Ron_Green · ‎02-24-2021

a few parting notes as I disengage from this thread. it looks like a somewhat interesting access pattern however.

These arrays are rather small. Is this typical of what you want to work with, 10x10s and 40x40s? YOu had to iterate a million times to even get the timer above noise level.

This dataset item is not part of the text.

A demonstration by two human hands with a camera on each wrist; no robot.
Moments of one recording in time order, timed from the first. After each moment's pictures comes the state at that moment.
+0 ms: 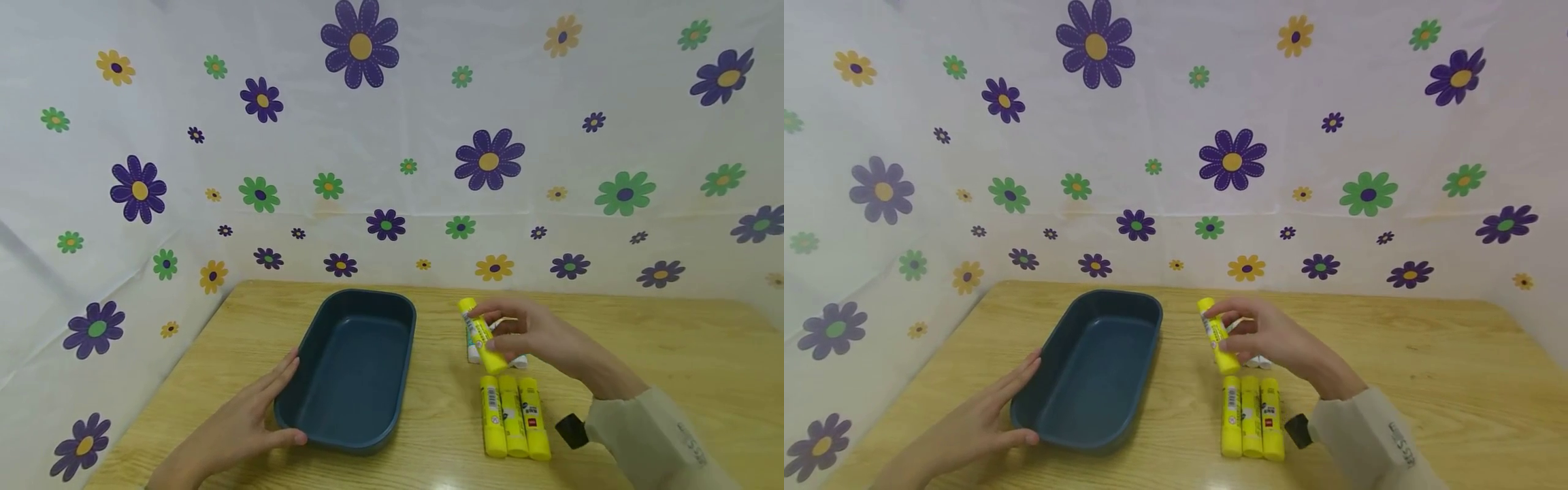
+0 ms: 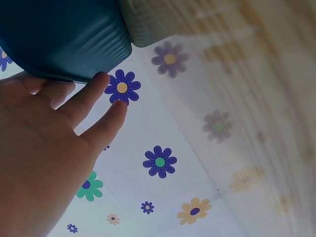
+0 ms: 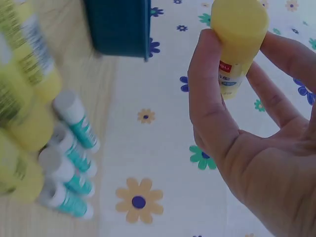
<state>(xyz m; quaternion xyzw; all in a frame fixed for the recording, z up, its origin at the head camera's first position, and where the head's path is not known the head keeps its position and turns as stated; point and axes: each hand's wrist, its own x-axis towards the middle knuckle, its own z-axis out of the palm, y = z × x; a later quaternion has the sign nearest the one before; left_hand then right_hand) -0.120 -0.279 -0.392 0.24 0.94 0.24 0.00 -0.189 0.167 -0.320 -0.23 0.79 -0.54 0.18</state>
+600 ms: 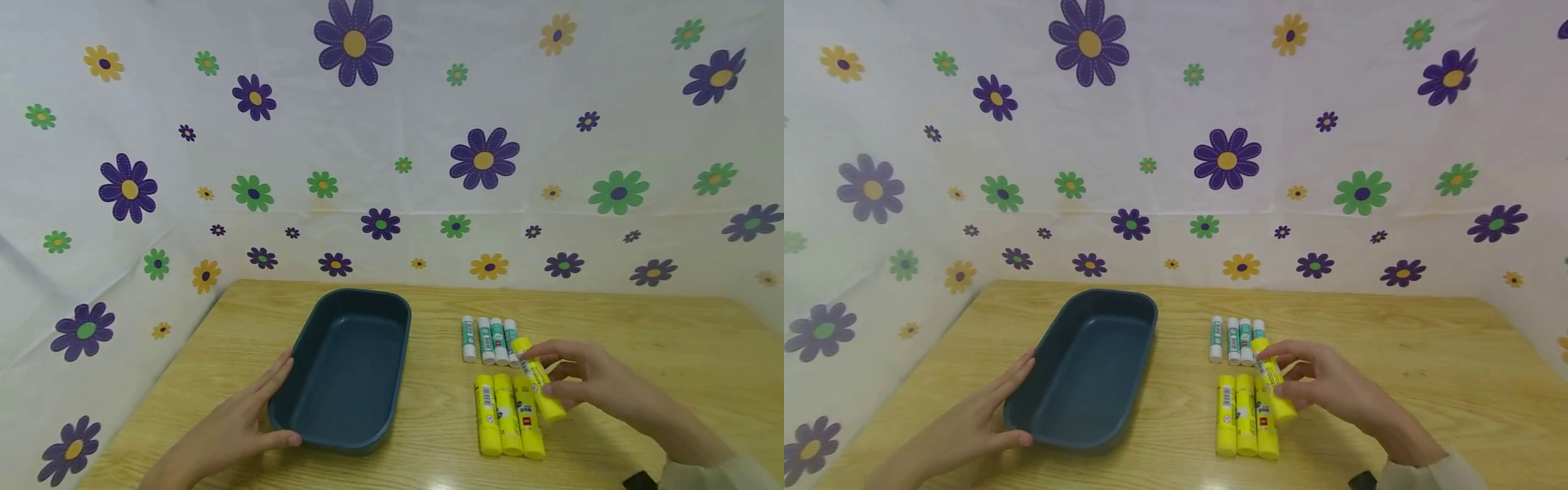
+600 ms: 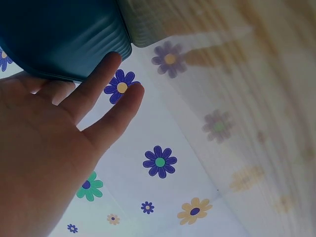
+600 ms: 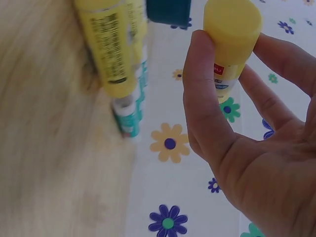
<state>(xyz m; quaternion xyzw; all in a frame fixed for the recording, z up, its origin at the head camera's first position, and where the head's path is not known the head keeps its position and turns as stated) -0.119 -0.279 -0.394 0.23 0.94 0.24 0.01 -0.153 0.233 -0.356 -0.19 0.81 -0.52 0.18</state>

Your #rows and # columns is 10 which is not a multiple of your vector size. I'd suggest making #rows and #columns multiples of your vector length. this will help the compiler from creating remainder loops. it may not match whatever physical problem you are trying to solve - I suspect you have a reason these are 10x10 and not 16x16 or some other vector multiple. Or perhaps you are trying to make it hard for the vectorizer; that can be an interesting study as well, throw it something that is not optimal for the architecture so you can contrast that with a GPU or other arch that is not reliant on vectorization.

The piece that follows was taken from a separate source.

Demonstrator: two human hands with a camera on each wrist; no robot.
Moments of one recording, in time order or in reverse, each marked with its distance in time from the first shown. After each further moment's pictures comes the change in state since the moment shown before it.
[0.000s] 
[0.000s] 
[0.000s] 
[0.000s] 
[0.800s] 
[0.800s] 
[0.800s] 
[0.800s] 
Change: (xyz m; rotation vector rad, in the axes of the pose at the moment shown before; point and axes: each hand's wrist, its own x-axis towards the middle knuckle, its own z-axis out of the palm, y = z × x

Anyhow, with -qopt-report 5 you might now look at -qopt-report-phase=vec,loop OR use the Vector Advisor for more insight. Looks like a fun little study. Enjoy.

Aldo_H_ · ‎02-25-2021

The array sizes are typical of my application, and they're in an inner loop somewhere. (I found this problem when I "corrected" the my code by following Steve Lionel's recommendation of removing the slice in `c(:,:) = ...`)

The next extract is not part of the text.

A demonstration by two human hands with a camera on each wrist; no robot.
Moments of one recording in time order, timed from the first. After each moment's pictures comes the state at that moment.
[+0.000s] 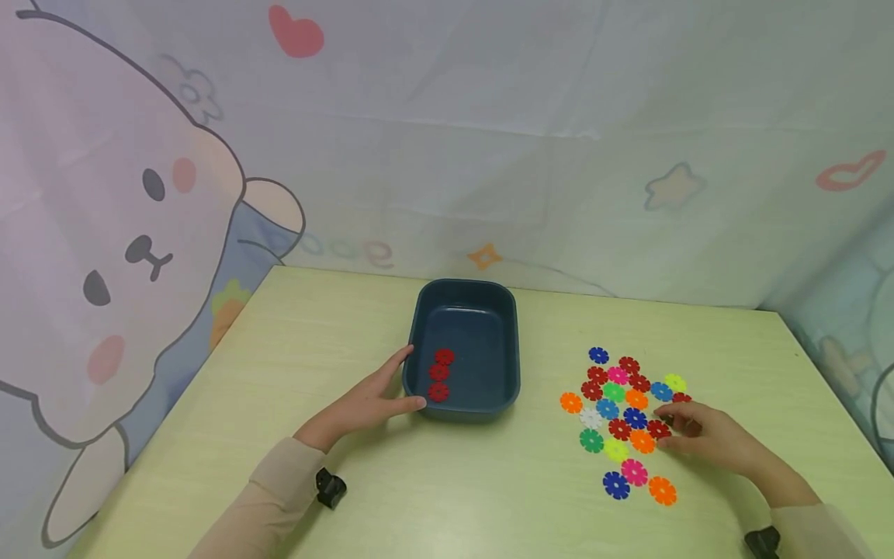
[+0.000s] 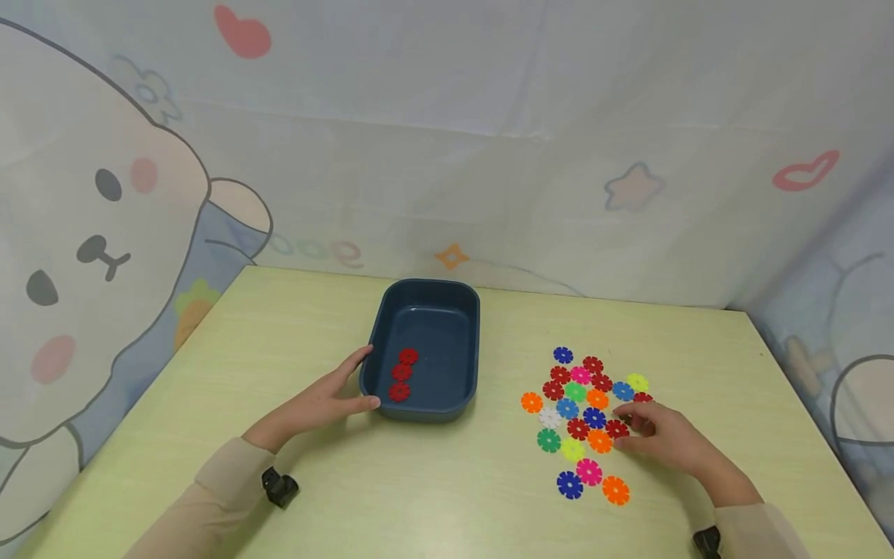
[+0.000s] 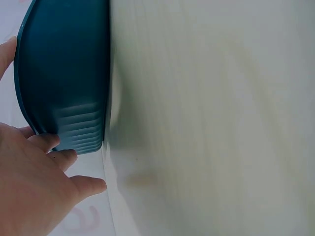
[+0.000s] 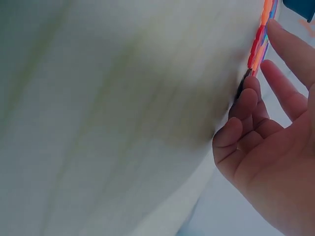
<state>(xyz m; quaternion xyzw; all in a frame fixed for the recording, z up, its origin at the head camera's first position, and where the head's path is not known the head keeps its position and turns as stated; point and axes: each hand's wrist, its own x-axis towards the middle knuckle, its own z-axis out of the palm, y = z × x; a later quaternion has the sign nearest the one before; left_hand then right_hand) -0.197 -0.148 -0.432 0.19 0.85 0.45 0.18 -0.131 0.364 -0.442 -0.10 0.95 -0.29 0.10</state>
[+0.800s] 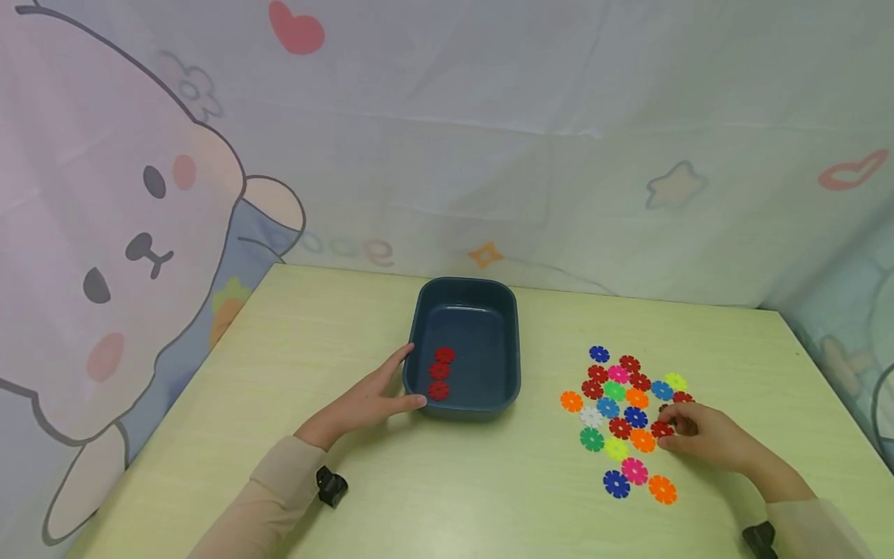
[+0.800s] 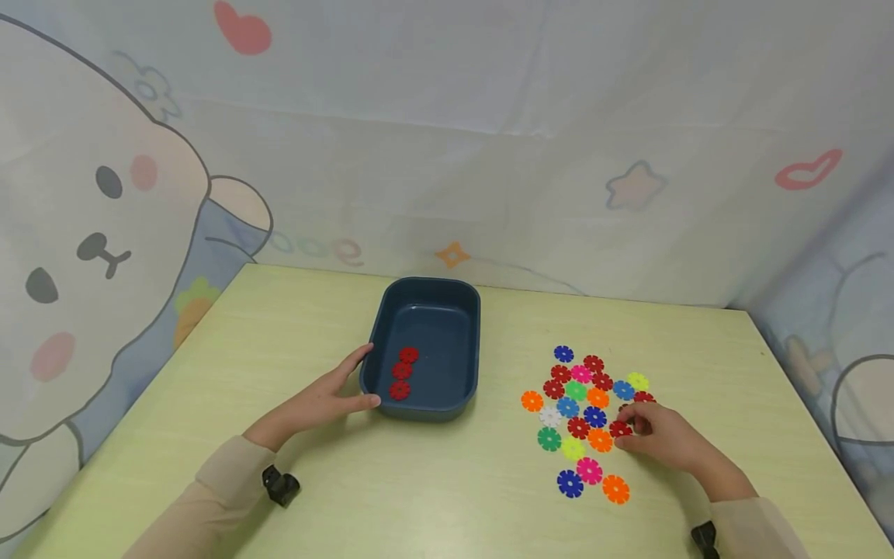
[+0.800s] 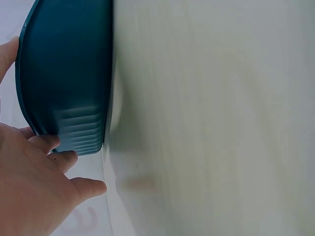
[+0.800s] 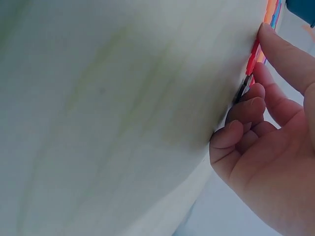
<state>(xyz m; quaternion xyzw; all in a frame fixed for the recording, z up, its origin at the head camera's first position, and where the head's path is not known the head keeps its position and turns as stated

Thank you for the alignment suggestion. I'll try that some day, possibly on a different case.

It seems unrelated to the difference in performance between `c(:,:) = ...` and `c = ...`. I think that's surprising behavior from the compiler. It shouldn't think that whether "C(ci,(aj-1)*4+bj) has aligned access" can depend on how `c` is allocated.